IDS records and monitors the normal behavior for applications and constantly checks activity against these baselines. If an application starts to behave in new ways, it’s a possible sign that it has been exploited by a bad actor. For instance, if it starts to attempt reading or writing files when it usually doesn’t, that’s a pretty good sign—it’s not like it started doing that on its own!
The CNCF project Falco also is here to help you follow this guidance. Specifying rules is, of course, cumbersome, but it is essential to provide the guardrails your application needs. There are community-provided ones you can start off with.
Falco can, in combination with, for example, Elasticsearch, inspect your (audit) logs and, in that way act as a SIEM. I recommend using it in this way, too. If you already have a different system in place, then, by all means, use that. But use something.

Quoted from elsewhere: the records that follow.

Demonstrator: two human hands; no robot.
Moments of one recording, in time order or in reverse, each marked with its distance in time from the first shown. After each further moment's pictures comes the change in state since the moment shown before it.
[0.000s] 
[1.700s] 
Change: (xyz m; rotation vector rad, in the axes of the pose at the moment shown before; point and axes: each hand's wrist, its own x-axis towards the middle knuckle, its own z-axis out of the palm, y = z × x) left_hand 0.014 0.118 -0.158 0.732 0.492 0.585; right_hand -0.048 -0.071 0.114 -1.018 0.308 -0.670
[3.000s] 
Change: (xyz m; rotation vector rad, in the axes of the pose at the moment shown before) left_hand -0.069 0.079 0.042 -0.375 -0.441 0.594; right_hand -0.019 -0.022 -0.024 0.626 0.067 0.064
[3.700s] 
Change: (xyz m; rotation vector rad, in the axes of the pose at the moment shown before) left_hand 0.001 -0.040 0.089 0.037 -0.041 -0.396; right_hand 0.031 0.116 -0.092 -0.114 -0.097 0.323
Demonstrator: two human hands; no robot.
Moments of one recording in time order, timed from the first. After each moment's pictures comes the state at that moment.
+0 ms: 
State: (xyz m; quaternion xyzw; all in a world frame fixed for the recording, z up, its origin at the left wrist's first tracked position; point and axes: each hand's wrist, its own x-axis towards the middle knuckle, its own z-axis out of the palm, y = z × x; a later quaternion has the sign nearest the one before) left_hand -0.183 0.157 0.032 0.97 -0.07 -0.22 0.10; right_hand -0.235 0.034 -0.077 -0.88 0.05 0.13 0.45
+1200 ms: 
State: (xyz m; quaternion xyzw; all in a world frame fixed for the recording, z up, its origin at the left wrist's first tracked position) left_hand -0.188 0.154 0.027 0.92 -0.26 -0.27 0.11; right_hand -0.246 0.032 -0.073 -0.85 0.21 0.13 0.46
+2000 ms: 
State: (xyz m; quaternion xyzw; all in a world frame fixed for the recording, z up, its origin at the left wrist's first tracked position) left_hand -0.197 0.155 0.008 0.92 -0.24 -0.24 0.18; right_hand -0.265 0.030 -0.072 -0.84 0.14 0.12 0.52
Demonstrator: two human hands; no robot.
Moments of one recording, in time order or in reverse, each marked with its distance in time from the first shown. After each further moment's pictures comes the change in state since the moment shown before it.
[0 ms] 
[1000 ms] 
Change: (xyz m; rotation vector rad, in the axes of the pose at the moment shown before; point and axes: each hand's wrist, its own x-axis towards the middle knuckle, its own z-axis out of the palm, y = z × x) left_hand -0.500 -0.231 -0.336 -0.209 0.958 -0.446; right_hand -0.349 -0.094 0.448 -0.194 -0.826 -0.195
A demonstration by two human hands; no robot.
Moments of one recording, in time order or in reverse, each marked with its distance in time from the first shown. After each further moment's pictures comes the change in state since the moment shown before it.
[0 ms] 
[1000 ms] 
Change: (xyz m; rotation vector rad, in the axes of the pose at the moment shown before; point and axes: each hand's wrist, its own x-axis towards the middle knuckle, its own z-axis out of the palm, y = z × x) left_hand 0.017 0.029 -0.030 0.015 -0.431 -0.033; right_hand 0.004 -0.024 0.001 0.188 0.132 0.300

Because many regulations these days require that you inform users about data breaches, so you really want a system that helps manage security information and events. The amount of security log data is too great to process manually, especially if you are currently under attack.
Information security is not a one-time box to tick—it’s an ongoing process. The threats are constantly evolving, so the responses must, as well. By putting guardrails into our platforms and constantly striving for giving only the least amount of privileges to our applications and servers, we can reduce our attack surface. And that is especially important in the cloud.
The inherent complexities and dynamic nature of the cloud offer many places for a bad actor to both carry out attacks and to hide. It’s up to us to limit those opportunities.
Kubernetes is neither secure by default, nor by itself. You absolutely can, and must, harden its configuration. The so-called "managed Kubernetes services" offered by cloud providers puts very little, if any, of the advice contained in this article in place for you. And they certainly don't add any of the other tools needed for security in depth. Nor are they interested in doing so, as per their "shared responsibility models" (here's AWS', without the intention of singling them out), in which they are responsible for security of the cloud, but you are responsible for security in the cloud.
Please keep this in mind as you embark on your cloud-native journey.